Exercise goal:
Please give every record below again exactly, and keep the pictures out.

Given data:
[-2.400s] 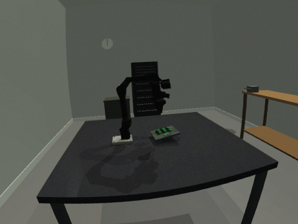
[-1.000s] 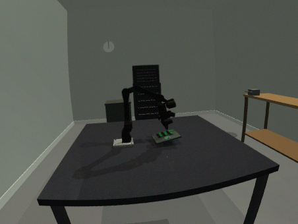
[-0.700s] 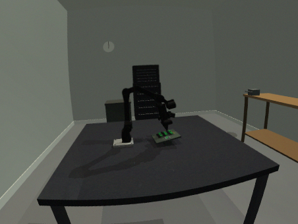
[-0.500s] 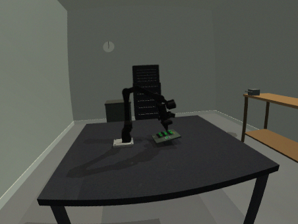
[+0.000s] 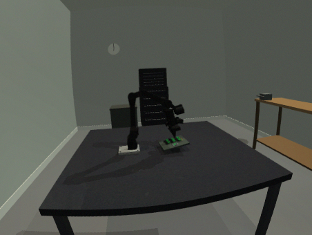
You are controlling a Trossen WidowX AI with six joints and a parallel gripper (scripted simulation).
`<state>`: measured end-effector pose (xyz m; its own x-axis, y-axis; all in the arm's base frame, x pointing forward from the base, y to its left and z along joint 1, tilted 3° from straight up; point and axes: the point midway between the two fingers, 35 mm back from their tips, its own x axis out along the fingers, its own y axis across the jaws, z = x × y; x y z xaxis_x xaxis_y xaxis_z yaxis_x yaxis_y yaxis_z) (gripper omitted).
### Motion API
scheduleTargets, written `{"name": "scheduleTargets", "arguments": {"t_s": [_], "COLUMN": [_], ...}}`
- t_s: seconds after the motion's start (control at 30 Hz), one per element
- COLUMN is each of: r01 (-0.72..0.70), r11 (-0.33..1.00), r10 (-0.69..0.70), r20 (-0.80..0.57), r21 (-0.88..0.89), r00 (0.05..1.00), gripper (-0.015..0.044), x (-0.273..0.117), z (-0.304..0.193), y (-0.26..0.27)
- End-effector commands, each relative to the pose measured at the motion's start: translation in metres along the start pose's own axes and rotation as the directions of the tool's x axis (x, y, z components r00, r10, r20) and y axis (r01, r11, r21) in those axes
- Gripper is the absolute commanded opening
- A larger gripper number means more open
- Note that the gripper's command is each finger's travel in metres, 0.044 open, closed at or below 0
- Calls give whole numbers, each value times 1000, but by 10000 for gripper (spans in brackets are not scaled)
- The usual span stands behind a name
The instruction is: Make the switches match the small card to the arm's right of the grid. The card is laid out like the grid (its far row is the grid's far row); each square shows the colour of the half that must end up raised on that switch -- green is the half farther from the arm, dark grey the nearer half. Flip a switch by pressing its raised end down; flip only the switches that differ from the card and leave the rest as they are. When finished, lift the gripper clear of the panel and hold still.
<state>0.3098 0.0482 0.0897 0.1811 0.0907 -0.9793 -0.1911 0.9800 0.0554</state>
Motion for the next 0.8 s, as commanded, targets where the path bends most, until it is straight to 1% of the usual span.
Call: {"name": "scheduleTargets", "arguments": {"t_s": [0.0, 0.77], "r01": [3, 3], "r11": [1000, 1000], "r10": [-3, -3], "r20": [-4, -4], "r21": [3, 3], "r00": [1000, 1000], "gripper": [0, 0], "x": [2, 4], "z": [0, -1], "y": [0, 0]}}
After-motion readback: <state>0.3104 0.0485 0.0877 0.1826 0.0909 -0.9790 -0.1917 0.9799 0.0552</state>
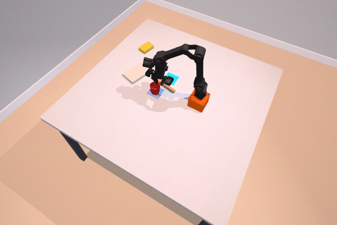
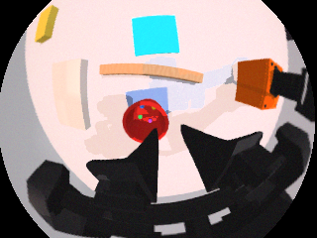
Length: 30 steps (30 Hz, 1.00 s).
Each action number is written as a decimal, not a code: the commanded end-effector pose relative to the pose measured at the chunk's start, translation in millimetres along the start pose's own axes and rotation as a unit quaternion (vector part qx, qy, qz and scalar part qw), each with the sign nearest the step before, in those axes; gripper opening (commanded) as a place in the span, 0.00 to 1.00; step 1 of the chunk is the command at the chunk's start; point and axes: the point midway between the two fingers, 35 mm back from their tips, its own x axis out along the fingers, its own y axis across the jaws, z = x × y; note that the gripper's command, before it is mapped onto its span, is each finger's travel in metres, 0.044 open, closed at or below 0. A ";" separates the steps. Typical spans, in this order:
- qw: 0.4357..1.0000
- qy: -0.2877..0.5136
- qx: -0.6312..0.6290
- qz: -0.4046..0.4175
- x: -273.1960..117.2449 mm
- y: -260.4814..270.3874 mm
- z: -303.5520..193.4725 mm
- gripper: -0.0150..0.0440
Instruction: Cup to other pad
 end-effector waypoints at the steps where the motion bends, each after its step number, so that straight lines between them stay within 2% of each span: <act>1: 1.000 0.001 0.009 -0.004 -0.1 1.1 -2.4 0.50; 30: 1.000 0.001 0.009 -0.004 46.0 2.3 -2.9 0.50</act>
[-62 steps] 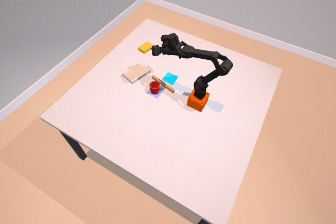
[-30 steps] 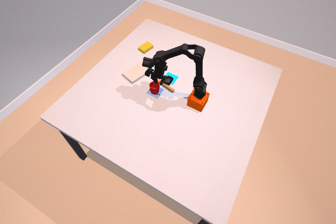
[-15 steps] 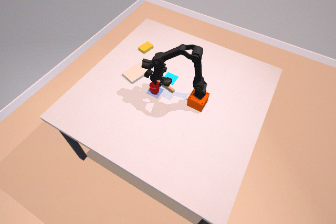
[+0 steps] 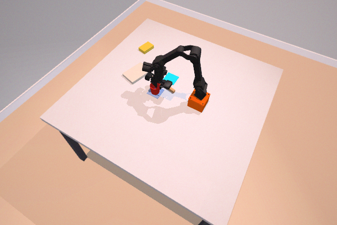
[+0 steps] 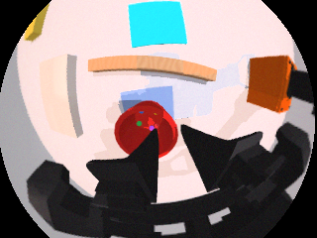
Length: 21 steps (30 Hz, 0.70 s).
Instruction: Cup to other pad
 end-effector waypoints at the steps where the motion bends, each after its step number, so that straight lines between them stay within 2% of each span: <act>1: 1.000 0.001 0.003 -0.003 9.0 -2.3 -0.1 0.50; 19: 1.000 0.001 0.003 -0.003 25.8 -3.9 0.1 0.50; 21: 1.000 0.000 0.000 -0.002 24.1 -2.7 0.4 0.42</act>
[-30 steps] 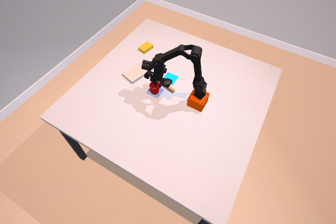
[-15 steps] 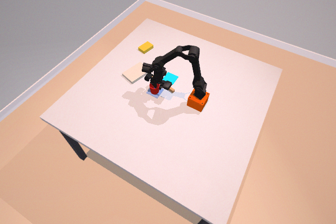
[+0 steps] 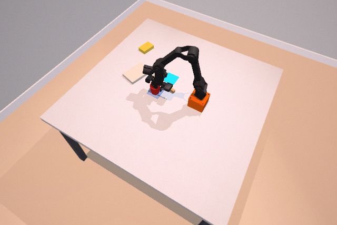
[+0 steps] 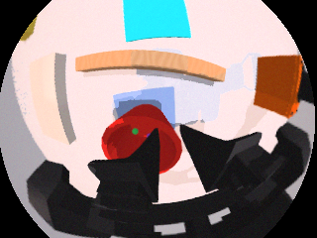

Answer space:
[-2.400s] 
[-1.000s] 
[-0.700s] 
[-0.500s] 
[+0.000s] 
You are controlling a Trossen WidowX AI with six joints and a parallel gripper (scripted simulation).
`<state>`: measured end-effector pose (xyz m; its own x-axis, y-axis; all in the arm's base frame, x pointing forward from the base, y to its left and z along joint 1, tilted 3° from straight up; point and axes: the point midway between the two fingers, 35 mm back from their tips, its own x axis out along the fingers, its own y axis across the jaws, z = x × y; x y z xaxis_x xaxis_y xaxis_z yaxis_x yaxis_y yaxis_z) (gripper omitted).
### Motion API
scheduleTargets, written `{"name": "scheduleTargets", "arguments": {"t_s": [_], "COLUMN": [_], ...}}`
- t_s: seconds after the motion's start (control at 30 Hz), one per element
- COLUMN is each of: r01 (-0.72..0.70), r11 (-0.33..1.00), r10 (-0.69..0.70), r20 (-0.80..0.57), r21 (-0.88..0.89), r00 (0.05..1.00), gripper (-0.015..0.044), x (-0.273..0.117), z (-0.304..0.193), y (-0.26..0.27)
- End-effector commands, each relative to the pose measured at the motion's start: translation in metres along the start pose's own axes and rotation as the directions of the tool's x axis (x, y, z components r00, r10, r20) and y axis (r01, r11, r21) in those axes
- Gripper is the absolute commanded opening
- A larger gripper number means more open
- Note that the gripper's command is each finger's travel in metres, 0.044 open, closed at or below 0
- Calls give whole numbers, each value times 1000, but by 10000 for gripper (spans in brackets are not scaled)
- The usual span stands behind a name
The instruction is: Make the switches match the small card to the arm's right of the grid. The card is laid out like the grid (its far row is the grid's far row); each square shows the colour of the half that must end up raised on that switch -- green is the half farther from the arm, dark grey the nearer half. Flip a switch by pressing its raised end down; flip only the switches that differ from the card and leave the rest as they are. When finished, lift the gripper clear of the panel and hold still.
<state>0.3098 0.0482 0.0897 0.1811 0.0907 -0.9793 -0.1911 0.9800 0.0554</state>
Motion for the next 0.8 s, as commanded, targets where the path bends most, until it is straight to 1% of the usual span.
Call: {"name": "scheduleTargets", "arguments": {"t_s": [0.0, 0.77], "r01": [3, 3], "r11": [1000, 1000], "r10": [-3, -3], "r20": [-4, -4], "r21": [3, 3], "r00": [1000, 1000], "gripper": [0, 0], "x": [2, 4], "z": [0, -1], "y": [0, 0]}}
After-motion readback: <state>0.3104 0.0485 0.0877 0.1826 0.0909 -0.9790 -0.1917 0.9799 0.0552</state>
Length: 30 steps (30 Hz, 1.00 s).
Each action number is written as a decimal, not a code: the commanded end-effector pose relative to the pose measured at the chunk's start, translation in millimetres along the start pose's own axes and rotation as a unit quaternion (vector part qx, qy, qz and scalar part qw), each with the sign nearest the step before, in those axes; gripper opening (commanded) as a place in the span, 0.00 to 1.00; step 1 of the chunk is the command at the chunk's start; point and axes: the point midway between the two fingers, 35 mm back from their tips, its own x axis out along the fingers, its own y axis across the jaws, z = x × y; note that the gripper's command, before it is mapped onto its span, is each finger's travel in metres, 0.044 open, closed at or below 0. A ";" separates the steps. Typical spans, in this order:
- qw: 0.4357..1.0000
- qy: -0.2877..0.5136
- qx: -0.6312..0.6290
- qz: -0.4046..0.4175
- x: -273.1960..117.2449 mm
- y: -260.4814..270.3874 mm
- z: -303.5520..193.4725 mm
- gripper: -0.0150..0.0440
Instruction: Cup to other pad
 end-effector waypoints at the steps where the motion bends, each after its step number, so that straight lines between them stay within 2% of each span: <act>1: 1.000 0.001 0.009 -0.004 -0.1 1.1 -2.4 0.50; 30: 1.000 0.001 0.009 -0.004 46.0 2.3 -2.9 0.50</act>
[-62 steps] 
[-30 steps] 
[-15 steps] 
[+0 steps] 
[+0 steps] 
Length: 21 steps (30 Hz, 0.70 s).
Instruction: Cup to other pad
 end-effector waypoints at the steps where the motion bends, each after its step number, so that straight lines between them stay within 2% of each span: <act>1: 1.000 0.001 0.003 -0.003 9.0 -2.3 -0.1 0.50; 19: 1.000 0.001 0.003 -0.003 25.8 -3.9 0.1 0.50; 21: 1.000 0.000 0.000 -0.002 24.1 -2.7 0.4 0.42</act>
[-30 steps] 
[-15 steps] 
[+0 steps] 
[+0 steps] 

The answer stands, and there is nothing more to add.